▸ TASK OBJECTIVE
From the entries, copy every line that carries the string "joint".

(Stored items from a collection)
⟨
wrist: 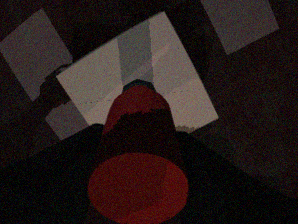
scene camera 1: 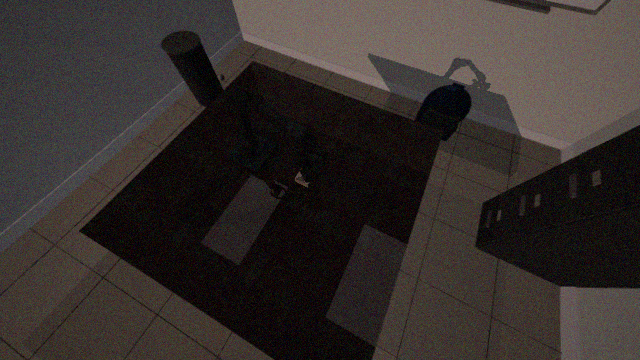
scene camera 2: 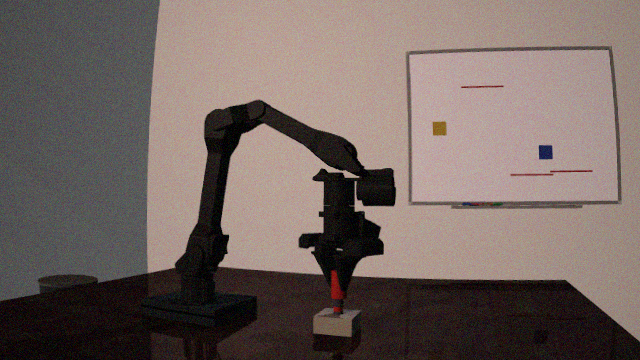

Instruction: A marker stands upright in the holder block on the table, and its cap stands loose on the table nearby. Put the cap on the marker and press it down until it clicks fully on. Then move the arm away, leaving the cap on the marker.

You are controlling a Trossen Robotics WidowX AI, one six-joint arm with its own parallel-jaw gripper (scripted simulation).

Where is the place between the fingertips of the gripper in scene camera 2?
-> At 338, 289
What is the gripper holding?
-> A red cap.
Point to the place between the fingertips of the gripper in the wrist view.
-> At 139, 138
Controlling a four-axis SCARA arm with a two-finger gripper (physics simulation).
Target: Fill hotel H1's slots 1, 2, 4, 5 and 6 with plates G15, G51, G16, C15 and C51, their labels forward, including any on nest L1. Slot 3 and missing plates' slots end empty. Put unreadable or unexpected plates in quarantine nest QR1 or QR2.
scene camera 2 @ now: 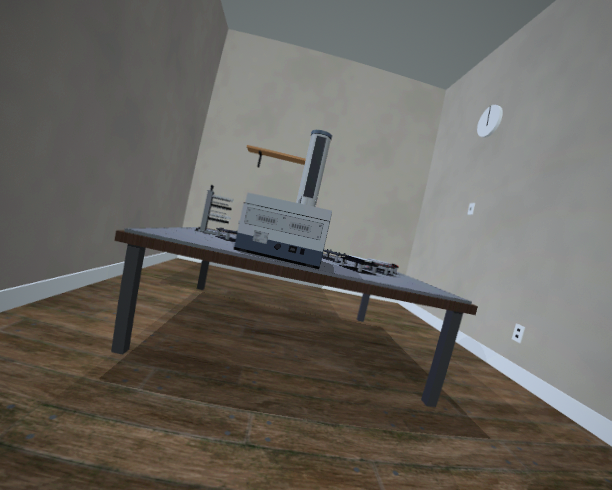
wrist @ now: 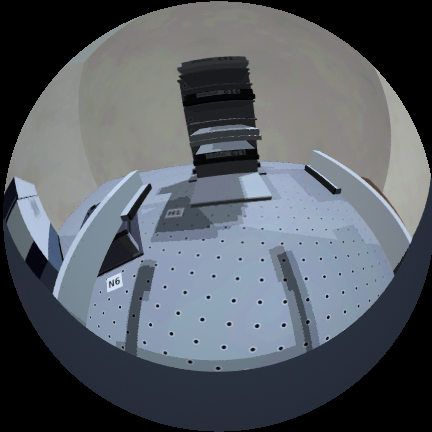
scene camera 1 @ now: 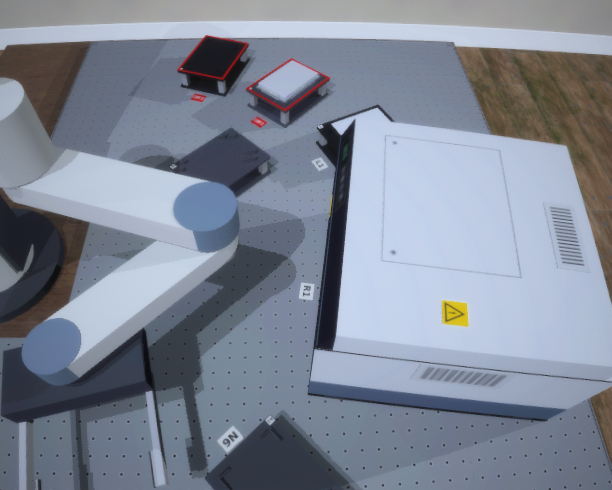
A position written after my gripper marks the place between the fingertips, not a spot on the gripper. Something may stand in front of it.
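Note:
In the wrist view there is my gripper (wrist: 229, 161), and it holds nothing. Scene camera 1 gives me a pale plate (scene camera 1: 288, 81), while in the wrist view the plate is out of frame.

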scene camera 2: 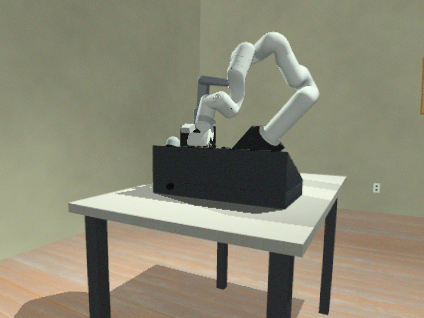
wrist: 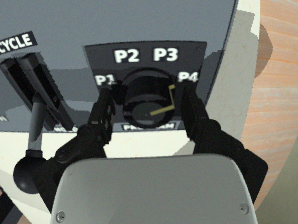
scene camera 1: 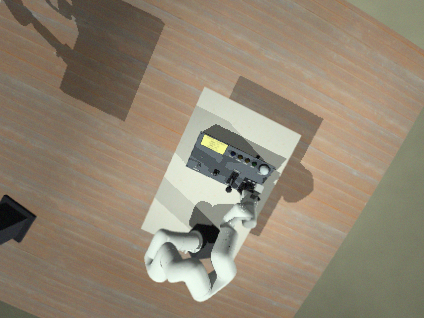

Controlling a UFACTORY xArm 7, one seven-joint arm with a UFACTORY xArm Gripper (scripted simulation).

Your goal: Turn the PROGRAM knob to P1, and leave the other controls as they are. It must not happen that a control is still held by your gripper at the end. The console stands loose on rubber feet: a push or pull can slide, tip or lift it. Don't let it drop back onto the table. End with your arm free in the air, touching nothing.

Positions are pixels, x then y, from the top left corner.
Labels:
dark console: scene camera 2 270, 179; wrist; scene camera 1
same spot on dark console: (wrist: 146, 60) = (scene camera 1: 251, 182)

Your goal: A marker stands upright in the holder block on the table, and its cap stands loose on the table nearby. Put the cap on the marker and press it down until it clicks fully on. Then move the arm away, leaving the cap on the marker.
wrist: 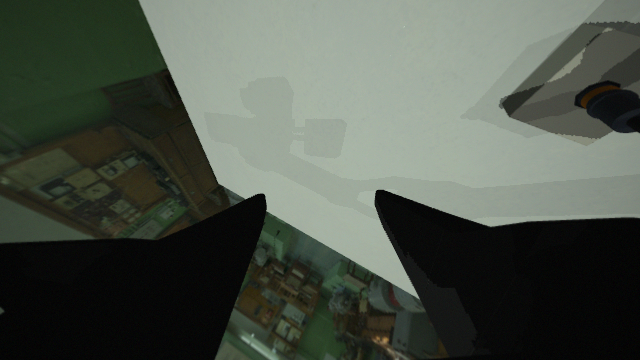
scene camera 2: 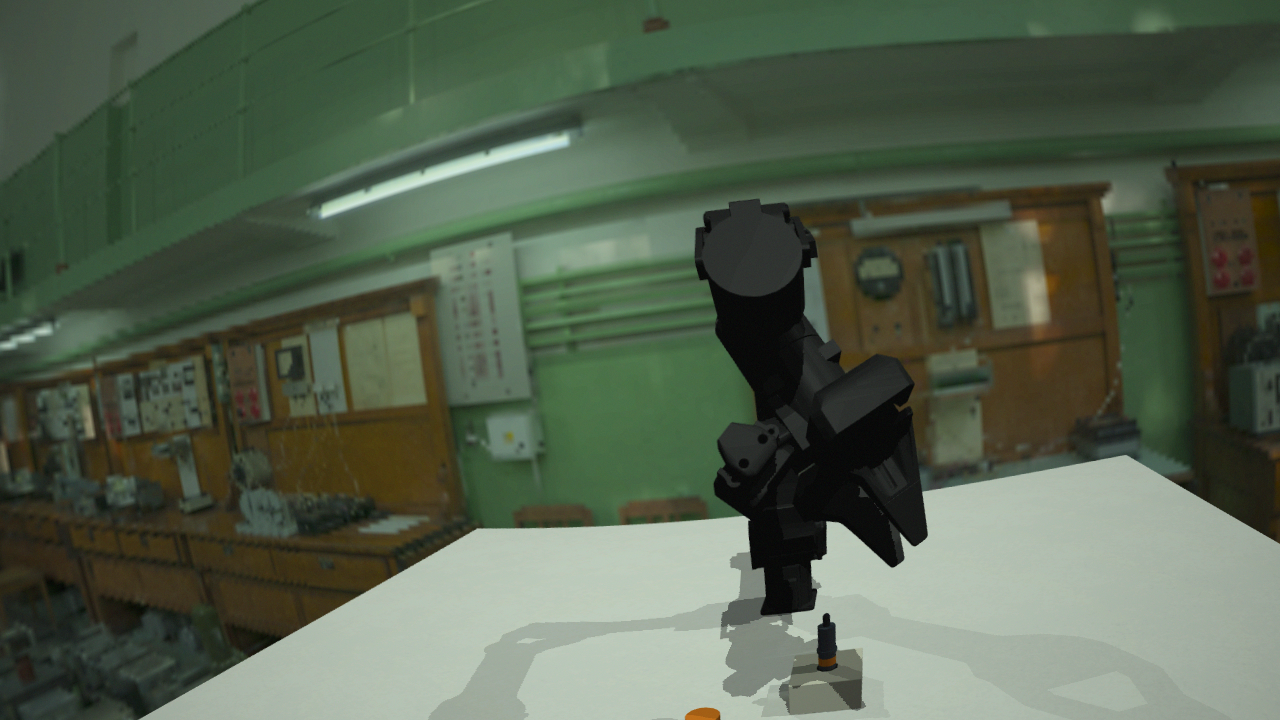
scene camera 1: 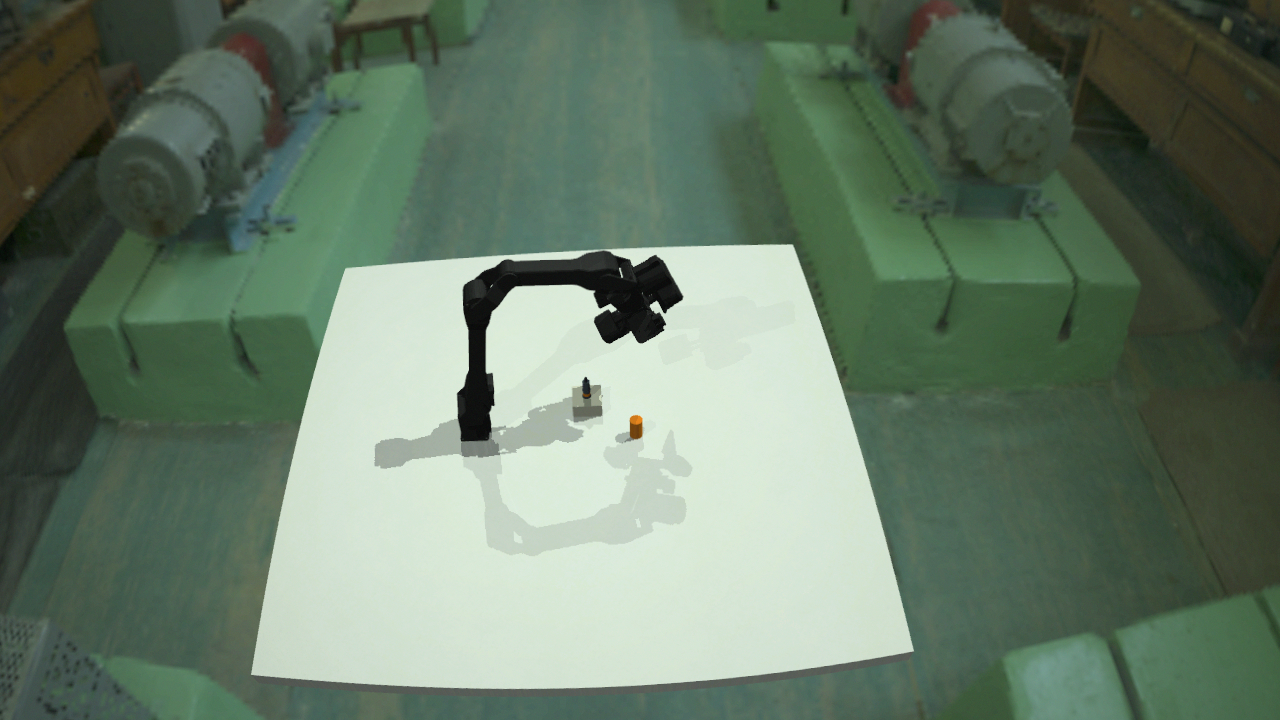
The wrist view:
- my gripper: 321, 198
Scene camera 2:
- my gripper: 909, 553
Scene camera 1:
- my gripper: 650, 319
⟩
▸ TASK RESULT
You are controlling a Trossen Robotics WidowX AI, one six-joint arm with its own parallel-jaw gripper (scripted simulation).
Controlling a UFACTORY xArm 7, one seven-joint arm with a UFACTORY xArm Gripper (scripted simulation).

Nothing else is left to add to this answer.